In a decision which would help students, Delhi High Court today rejected a plea of some foreign publishing houses against the sale of photocopies of their textbooks, saying copyright in literary works does not confer “absolute ownership” to the authors.
Justice Rajiv Sahai Endlaw also lifted a ban on a photocopy shop located at the Delhi University campus from selling photocopies of chapters from textbooks of some international publishers to the students.
“Copyright, specially in literary works, is thus not an inevitable, divine, or natural right that confers on authors the absolute ownership of their creations. It is designed rather to stimulate activity and progress in the arts for the intellectual enrichment of the public.
“Copyright is intended to increase and not to impede the harvest of knowledge. It is intended to motivate the creative activity of authors and inventors in order to benefit the public,” the court said.
The court said the action of making a master photocopy of relevant portions of the books of these publishers “does not constitute infringement of copyright under the Copyright Act”.
“If the facility of photocopying were not to be available, they would instead of sitting in the comforts of their respective homes and reading from the photocopies would be spending long hours in the library and making notes thereof.
“When modern technology is available for comfort, it would be unfair to say that the students should not avail thereof and continue to study as in ancient era. No law can be interpreted so as to result in any regression of evolvement of the human being for the better,” it observed.
In 2012, a group of publishers, including Oxford University Press, Cambridge University Press (UK), Cambridge University Press India Pvt Ltd, Taylor and Francis Group (UK) and Taylor and Francis Books India Pvt Ltd, had moved court alleging that Rameshwari Photocopy Service in DU was infringing their copyright over the text books.

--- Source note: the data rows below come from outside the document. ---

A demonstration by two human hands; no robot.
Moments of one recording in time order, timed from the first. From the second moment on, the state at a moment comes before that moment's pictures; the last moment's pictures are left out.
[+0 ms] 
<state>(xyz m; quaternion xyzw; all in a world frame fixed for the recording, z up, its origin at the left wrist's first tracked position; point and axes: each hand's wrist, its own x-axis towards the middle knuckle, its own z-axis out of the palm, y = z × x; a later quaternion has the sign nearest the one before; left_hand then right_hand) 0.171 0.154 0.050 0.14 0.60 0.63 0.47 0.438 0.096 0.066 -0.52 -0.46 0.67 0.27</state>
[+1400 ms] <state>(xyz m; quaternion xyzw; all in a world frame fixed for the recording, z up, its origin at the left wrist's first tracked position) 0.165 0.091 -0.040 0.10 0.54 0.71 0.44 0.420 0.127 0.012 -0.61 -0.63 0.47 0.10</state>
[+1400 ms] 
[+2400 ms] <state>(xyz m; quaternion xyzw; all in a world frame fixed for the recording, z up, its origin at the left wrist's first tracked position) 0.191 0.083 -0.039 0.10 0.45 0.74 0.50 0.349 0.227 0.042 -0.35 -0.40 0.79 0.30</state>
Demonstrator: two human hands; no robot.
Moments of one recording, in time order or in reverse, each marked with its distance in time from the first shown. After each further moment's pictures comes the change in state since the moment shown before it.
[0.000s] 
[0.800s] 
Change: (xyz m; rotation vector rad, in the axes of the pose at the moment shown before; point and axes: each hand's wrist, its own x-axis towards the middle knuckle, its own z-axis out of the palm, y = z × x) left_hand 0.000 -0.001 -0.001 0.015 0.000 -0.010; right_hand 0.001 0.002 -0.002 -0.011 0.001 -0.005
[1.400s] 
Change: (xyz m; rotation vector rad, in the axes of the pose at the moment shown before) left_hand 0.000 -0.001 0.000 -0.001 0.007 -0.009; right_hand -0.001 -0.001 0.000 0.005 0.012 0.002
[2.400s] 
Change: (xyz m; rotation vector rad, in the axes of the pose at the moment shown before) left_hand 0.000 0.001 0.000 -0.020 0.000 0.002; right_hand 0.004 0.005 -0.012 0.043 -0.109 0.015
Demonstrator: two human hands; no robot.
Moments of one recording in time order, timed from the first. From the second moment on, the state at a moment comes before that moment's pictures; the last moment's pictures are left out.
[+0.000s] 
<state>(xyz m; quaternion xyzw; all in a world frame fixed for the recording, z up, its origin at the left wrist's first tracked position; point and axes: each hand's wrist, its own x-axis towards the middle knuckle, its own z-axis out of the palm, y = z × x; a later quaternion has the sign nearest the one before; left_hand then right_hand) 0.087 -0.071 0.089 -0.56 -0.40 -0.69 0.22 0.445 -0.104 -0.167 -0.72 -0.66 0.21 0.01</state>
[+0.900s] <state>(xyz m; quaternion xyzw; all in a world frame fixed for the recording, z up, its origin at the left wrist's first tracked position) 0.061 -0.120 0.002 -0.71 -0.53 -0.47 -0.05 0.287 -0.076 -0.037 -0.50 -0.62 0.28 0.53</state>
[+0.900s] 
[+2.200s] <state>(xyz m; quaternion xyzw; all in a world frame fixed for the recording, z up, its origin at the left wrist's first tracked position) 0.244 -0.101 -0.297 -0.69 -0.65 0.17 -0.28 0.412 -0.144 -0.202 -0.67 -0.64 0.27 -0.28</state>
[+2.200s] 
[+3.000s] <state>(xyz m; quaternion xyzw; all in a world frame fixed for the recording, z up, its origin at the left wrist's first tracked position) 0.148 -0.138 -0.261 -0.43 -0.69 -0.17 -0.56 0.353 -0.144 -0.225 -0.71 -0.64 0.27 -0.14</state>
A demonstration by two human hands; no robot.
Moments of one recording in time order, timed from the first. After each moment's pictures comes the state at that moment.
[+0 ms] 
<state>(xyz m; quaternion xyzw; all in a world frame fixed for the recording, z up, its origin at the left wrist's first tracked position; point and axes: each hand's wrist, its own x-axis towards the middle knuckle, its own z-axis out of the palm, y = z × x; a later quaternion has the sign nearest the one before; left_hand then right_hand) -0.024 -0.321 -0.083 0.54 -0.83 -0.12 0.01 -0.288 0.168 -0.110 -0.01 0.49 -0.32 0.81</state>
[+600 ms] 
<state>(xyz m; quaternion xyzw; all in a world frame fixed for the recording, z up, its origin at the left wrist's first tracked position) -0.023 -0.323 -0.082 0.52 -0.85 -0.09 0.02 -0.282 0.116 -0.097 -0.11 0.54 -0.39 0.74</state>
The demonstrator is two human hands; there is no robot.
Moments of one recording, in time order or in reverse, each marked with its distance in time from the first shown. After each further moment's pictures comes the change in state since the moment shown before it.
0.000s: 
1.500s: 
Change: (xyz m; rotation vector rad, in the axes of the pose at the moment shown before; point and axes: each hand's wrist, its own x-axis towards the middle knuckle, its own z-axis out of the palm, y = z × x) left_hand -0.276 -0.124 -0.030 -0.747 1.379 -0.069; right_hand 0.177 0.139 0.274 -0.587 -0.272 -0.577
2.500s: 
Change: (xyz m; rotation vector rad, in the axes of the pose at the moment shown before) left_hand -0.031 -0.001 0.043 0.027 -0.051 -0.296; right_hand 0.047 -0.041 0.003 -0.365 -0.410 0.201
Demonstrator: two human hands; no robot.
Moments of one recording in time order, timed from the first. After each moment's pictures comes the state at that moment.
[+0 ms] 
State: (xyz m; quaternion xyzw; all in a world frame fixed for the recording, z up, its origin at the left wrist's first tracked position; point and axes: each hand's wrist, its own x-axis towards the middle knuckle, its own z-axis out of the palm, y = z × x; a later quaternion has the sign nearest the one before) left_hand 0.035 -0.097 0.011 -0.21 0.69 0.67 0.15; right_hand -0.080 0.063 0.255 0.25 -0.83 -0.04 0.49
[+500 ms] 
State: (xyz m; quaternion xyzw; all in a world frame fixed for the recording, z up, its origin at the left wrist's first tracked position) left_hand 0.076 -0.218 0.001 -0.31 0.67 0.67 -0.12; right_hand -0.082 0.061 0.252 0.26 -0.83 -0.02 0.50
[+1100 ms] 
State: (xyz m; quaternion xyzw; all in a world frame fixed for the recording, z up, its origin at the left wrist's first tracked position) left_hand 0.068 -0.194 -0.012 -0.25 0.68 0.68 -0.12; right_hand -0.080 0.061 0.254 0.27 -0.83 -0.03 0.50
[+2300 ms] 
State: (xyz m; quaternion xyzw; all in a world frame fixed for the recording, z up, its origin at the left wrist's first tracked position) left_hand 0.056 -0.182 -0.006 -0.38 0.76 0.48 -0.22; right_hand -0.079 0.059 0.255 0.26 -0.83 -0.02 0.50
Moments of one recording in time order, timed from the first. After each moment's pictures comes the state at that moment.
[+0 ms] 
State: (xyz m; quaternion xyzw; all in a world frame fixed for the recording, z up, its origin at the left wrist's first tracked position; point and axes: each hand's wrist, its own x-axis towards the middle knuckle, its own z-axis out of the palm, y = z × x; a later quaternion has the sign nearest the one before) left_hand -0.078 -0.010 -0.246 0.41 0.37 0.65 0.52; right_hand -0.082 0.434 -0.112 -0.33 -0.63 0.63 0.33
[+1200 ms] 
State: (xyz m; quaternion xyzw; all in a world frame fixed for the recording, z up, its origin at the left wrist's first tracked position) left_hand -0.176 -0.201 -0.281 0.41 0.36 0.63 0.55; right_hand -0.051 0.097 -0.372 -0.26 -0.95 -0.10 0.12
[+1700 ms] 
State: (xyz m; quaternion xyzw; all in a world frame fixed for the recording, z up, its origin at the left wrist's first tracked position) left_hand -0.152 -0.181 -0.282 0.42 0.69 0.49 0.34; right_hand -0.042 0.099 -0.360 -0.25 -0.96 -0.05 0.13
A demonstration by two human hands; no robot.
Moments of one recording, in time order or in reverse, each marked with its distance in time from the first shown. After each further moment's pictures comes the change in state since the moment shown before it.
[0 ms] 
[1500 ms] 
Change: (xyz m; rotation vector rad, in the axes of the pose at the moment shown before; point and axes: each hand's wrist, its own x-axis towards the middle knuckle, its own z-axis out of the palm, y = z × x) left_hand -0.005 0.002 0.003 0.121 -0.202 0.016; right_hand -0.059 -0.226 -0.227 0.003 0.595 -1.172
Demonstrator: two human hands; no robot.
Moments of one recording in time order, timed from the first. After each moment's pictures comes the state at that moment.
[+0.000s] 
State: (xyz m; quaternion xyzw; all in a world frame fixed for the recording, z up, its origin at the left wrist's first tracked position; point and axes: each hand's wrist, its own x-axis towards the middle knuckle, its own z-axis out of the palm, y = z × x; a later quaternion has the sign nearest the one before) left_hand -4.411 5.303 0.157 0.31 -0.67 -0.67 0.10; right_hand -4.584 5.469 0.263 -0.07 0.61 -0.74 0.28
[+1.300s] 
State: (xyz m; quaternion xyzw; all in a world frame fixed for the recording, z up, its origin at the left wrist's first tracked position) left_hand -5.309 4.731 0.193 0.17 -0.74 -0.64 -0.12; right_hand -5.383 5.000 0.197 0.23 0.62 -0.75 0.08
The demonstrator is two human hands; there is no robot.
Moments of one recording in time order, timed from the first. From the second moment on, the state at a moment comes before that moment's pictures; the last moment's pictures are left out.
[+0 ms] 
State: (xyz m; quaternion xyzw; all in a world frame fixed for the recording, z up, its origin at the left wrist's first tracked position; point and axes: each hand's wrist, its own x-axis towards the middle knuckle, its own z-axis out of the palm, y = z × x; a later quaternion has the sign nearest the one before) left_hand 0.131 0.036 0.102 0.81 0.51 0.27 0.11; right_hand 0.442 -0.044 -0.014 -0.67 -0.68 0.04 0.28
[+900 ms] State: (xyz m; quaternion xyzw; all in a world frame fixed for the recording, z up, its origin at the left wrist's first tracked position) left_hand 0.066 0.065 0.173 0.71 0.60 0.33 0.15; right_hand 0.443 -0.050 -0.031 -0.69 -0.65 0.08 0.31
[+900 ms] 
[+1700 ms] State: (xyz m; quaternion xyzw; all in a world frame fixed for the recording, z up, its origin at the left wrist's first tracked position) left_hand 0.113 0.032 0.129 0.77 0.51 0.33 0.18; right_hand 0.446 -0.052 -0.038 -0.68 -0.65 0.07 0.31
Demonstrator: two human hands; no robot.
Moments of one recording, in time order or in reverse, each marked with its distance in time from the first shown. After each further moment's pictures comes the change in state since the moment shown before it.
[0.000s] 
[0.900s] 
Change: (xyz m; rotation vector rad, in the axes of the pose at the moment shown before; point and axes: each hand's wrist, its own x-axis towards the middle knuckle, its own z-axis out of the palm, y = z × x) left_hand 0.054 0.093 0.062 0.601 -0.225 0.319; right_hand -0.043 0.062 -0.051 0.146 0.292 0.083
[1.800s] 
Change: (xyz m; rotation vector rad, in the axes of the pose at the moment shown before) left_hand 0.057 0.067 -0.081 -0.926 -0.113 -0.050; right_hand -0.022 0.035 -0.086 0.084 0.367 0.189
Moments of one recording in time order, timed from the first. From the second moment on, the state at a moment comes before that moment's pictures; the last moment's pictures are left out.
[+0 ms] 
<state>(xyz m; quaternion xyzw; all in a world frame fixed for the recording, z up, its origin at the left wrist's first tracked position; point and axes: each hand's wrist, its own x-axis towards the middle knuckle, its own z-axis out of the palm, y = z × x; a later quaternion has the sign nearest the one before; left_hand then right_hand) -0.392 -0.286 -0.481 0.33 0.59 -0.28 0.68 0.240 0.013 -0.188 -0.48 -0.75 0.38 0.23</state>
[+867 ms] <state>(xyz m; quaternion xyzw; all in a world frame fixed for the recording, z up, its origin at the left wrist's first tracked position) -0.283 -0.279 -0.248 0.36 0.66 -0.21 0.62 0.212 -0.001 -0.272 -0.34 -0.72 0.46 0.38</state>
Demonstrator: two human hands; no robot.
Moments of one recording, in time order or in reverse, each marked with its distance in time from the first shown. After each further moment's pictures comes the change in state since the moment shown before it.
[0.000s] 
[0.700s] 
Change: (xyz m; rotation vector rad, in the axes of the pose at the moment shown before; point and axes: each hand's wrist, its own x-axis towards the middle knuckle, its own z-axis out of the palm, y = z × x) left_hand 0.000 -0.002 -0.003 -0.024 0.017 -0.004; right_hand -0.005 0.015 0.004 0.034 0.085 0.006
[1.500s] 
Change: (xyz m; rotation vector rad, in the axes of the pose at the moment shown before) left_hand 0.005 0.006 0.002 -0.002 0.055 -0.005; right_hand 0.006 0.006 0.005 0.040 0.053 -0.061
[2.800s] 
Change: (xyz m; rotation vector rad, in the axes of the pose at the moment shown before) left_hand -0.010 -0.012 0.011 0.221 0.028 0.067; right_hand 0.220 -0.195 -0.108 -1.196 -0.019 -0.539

Reacting to the judgement, the publishers in a joint statement said, “it is unfortunate that the court’s decision today could undermine the availability of original content for the benefit of students and teachers.”
“We brought this case to protect authors, publishers and students from the potential effects on the Indian academic and educational book market caused by the widespread creation and distribution of unlicensed course packs by a copy shop operating from within the premises of the University, where a legitimate and affordable licensing scheme is already in place,” the statement said.